月がささやかに街を照らしている。その街をエヌ氏が力ない足どりで歩いていた。またも金が尽きたのである。こうなるとわかってはいても、好きなものはやめられないのだ。
「おやおや、お困りのようで」
声をかけてきたのはおなじみの男だった。この街がこの男のなわばりなのだろうか。たとえそうだとしても、ちがったとしても、エヌ氏にとってはどうでもいいことだった。
「また会いましたね。どうです調子のほうは」
「いや、さっぱり」
エヌ氏はそう言ってから、ギャンブルの勝ち負けを聞かれているのではないと気がついた。
「ああ、体のほうですか。大丈夫です」
「それはけっこうなことです。それで今回はいかがいたします」
男がすぐに本題へ入った。もう勝手知ったる仲ということなのだろう。
「あなたの場合、もう売れるものはさほど残っていませんが」
「そこをなんとかできませんか」
エヌ氏には金が必要なのだ。売れるならなんでも売りますと頼み込む。男は値踏みするような目つきでエヌ氏を眺めた。
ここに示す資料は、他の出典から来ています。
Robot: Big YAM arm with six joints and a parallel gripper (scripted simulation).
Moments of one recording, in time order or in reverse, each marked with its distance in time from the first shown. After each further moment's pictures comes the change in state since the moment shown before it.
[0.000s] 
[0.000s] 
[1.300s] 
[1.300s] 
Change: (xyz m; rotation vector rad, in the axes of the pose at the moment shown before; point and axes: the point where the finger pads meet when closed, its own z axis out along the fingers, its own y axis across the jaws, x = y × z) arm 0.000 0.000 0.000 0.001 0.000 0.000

「前も言ったとおり、売るとなれば脳か外見にかかわるところになります。それぞれデメリットがあります」
「わかっています」
「そうですか。お客さまの希望とあればわたくしどもは取引させていただきます。よいのですね」
「かまいません」
エヌ氏はすぐに了解した。どうせ選ぶ余地などない。ギャンブルをすることがなによりも大事なのだ。
「脳だけ残して全部機械にしてください」
「かしこまりました。では、例のごとく日取りが決まり次第ご連絡いたします」
男が礼儀正しくお辞儀をした。まるで人間としてのエヌ氏に別れを告げるようであった。